Exercise objective
All the data beneath this line is to be reproduced exactly.
START Information given
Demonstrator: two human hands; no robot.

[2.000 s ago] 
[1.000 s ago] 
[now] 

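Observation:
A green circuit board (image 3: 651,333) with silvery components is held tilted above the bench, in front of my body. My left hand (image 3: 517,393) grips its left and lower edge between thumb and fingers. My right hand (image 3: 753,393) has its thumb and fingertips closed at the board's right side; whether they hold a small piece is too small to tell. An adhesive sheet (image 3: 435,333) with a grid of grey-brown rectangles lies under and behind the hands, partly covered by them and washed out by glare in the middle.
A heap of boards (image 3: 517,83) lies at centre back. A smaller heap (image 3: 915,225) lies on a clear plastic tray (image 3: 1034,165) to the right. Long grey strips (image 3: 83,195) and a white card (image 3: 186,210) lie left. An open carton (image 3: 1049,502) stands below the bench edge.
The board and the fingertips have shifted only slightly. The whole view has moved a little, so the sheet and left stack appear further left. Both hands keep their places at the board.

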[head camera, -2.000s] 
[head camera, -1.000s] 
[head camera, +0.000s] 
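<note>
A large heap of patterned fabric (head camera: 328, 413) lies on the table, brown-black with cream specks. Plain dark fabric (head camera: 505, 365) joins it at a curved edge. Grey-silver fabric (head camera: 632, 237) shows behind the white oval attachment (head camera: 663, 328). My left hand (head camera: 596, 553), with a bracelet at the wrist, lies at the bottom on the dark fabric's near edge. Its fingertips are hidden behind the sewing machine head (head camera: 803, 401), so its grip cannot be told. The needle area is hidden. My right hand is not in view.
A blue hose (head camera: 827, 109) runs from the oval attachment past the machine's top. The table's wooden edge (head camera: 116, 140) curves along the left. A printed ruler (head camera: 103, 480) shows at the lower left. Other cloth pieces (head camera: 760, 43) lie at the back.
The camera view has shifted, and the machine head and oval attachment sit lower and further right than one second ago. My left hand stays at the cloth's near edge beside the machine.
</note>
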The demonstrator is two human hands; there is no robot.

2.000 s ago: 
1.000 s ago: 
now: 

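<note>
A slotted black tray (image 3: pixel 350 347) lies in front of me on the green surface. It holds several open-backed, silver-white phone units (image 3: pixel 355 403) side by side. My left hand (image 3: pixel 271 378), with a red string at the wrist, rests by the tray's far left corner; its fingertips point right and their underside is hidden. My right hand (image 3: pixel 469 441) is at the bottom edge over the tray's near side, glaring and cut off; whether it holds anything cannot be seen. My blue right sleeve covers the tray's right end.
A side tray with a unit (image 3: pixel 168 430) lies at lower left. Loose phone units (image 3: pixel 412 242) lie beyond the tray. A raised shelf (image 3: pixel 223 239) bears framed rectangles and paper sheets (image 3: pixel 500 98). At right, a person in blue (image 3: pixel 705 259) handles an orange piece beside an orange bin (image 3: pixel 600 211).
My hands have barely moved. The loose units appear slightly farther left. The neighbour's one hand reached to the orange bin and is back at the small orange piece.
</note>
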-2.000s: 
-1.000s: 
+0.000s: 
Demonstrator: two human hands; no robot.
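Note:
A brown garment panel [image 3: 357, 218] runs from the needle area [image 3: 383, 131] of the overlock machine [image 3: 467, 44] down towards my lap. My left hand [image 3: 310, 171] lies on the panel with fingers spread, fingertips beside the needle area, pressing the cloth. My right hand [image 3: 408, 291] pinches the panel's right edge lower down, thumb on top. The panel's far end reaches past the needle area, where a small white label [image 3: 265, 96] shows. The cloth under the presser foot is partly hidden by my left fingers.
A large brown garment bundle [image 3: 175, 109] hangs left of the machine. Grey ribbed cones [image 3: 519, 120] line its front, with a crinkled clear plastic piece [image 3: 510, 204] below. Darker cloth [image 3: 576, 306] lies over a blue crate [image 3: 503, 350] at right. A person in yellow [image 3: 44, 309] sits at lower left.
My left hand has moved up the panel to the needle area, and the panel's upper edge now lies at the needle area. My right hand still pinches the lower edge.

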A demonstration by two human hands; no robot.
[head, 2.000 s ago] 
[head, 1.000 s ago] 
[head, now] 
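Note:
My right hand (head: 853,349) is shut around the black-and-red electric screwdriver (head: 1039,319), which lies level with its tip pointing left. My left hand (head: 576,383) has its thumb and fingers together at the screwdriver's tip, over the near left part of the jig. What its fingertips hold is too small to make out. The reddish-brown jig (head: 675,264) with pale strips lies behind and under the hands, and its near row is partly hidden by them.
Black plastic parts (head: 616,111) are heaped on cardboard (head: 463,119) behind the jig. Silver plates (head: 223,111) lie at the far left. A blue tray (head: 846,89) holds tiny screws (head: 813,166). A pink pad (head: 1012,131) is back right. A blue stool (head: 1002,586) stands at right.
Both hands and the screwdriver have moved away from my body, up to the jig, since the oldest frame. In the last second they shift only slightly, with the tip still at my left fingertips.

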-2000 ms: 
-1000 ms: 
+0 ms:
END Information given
Solution to this problem
Demonstrator: two human hands; no robot.

[2.000 s ago] 
[1.000 s ago] 
[now] 

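Observation:
A green circuit board (image 3: 651,333) with silvery components is held tilted above the bench, in front of my body. My left hand (image 3: 517,393) grips its left and lower edge between thumb and fingers. My right hand (image 3: 753,393) has its thumb and fingertips closed at the board's right side; whether they hold a small piece is too small to tell. An adhesive sheet (image 3: 435,333) with a grid of grey-brown rectangles lies under and behind the hands, partly covered by them and washed out by glare in the middle.
A heap of boards (image 3: 517,83) lies at centre back. A smaller heap (image 3: 915,225) lies on a clear plastic tray (image 3: 1034,165) to the right. Long grey strips (image 3: 83,195) and a white card (image 3: 186,210) lie left. An open carton (image 3: 1049,502) stands below the bench edge.
The board and the fingertips have shifted only slightly. The whole view has moved a little, so the sheet and left stack appear further left. Both hands keep their places at the board.
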
[head camera, -2.000s] 
[head camera, -1.000s] 
[head camera, +0.000s] 
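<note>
A large heap of patterned fabric (head camera: 328, 413) lies on the table, brown-black with cream specks. Plain dark fabric (head camera: 505, 365) joins it at a curved edge. Grey-silver fabric (head camera: 632, 237) shows behind the white oval attachment (head camera: 663, 328). My left hand (head camera: 596, 553), with a bracelet at the wrist, lies at the bottom on the dark fabric's near edge. Its fingertips are hidden behind the sewing machine head (head camera: 803, 401), so its grip cannot be told. The needle area is hidden. My right hand is not in view.
A blue hose (head camera: 827, 109) runs from the oval attachment past the machine's top. The table's wooden edge (head camera: 116, 140) curves along the left. A printed ruler (head camera: 103, 480) shows at the lower left. Other cloth pieces (head camera: 760, 43) lie at the back.
The camera view has shifted, and the machine head and oval attachment sit lower and further right than one second ago. My left hand stays at the cloth's near edge beside the machine.
</note>
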The demonstrator is two human hands; there is no robot.

2.000 s ago: 
1.000 s ago: 
now: 

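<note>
A slotted black tray (image 3: pixel 350 347) lies in front of me on the green surface. It holds several open-backed, silver-white phone units (image 3: pixel 355 403) side by side. My left hand (image 3: pixel 271 378), with a red string at the wrist, rests by the tray's far left corner; its fingertips point right and their underside is hidden. My right hand (image 3: pixel 469 441) is at the bottom edge over the tray's near side, glaring and cut off; whether it holds anything cannot be seen. My blue right sleeve covers the tray's right end.
A side tray with a unit (image 3: pixel 168 430) lies at lower left. Loose phone units (image 3: pixel 412 242) lie beyond the tray. A raised shelf (image 3: pixel 223 239) bears framed rectangles and paper sheets (image 3: pixel 500 98). At right, a person in blue (image 3: pixel 705 259) handles an orange piece beside an orange bin (image 3: pixel 600 211).
My hands have barely moved. The loose units appear slightly farther left. The neighbour's one hand reached to the orange bin and is back at the small orange piece.
</note>
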-2.000s: 
-1.000s: 
+0.000s: 
Demonstrator: two human hands; no robot.
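Note:
A brown garment panel [image 3: 357, 218] runs from the needle area [image 3: 383, 131] of the overlock machine [image 3: 467, 44] down towards my lap. My left hand [image 3: 310, 171] lies on the panel with fingers spread, fingertips beside the needle area, pressing the cloth. My right hand [image 3: 408, 291] pinches the panel's right edge lower down, thumb on top. The panel's far end reaches past the needle area, where a small white label [image 3: 265, 96] shows. The cloth under the presser foot is partly hidden by my left fingers.
A large brown garment bundle [image 3: 175, 109] hangs left of the machine. Grey ribbed cones [image 3: 519, 120] line its front, with a crinkled clear plastic piece [image 3: 510, 204] below. Darker cloth [image 3: 576, 306] lies over a blue crate [image 3: 503, 350] at right. A person in yellow [image 3: 44, 309] sits at lower left.
My left hand has moved up the panel to the needle area, and the panel's upper edge now lies at the needle area. My right hand still pinches the lower edge.
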
A demonstration by two human hands; no robot.
[head, 2.000 s ago] 
[head, 1.000 s ago] 
[head, now] 
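Note:
My right hand (head: 853,349) is shut around the black-and-red electric screwdriver (head: 1039,319), which lies level with its tip pointing left. My left hand (head: 576,383) has its thumb and fingers together at the screwdriver's tip, over the near left part of the jig. What its fingertips hold is too small to make out. The reddish-brown jig (head: 675,264) with pale strips lies behind and under the hands, and its near row is partly hidden by them.
Black plastic parts (head: 616,111) are heaped on cardboard (head: 463,119) behind the jig. Silver plates (head: 223,111) lie at the far left. A blue tray (head: 846,89) holds tiny screws (head: 813,166). A pink pad (head: 1012,131) is back right. A blue stool (head: 1002,586) stands at right.
Both hands and the screwdriver have moved away from my body, up to the jig, since the oldest frame. In the last second they shift only slightly, with the tip still at my left fingertips.
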
-2000 ms: 
-1000 ms: 
+0 ms:

No additional work is needed on this exercise.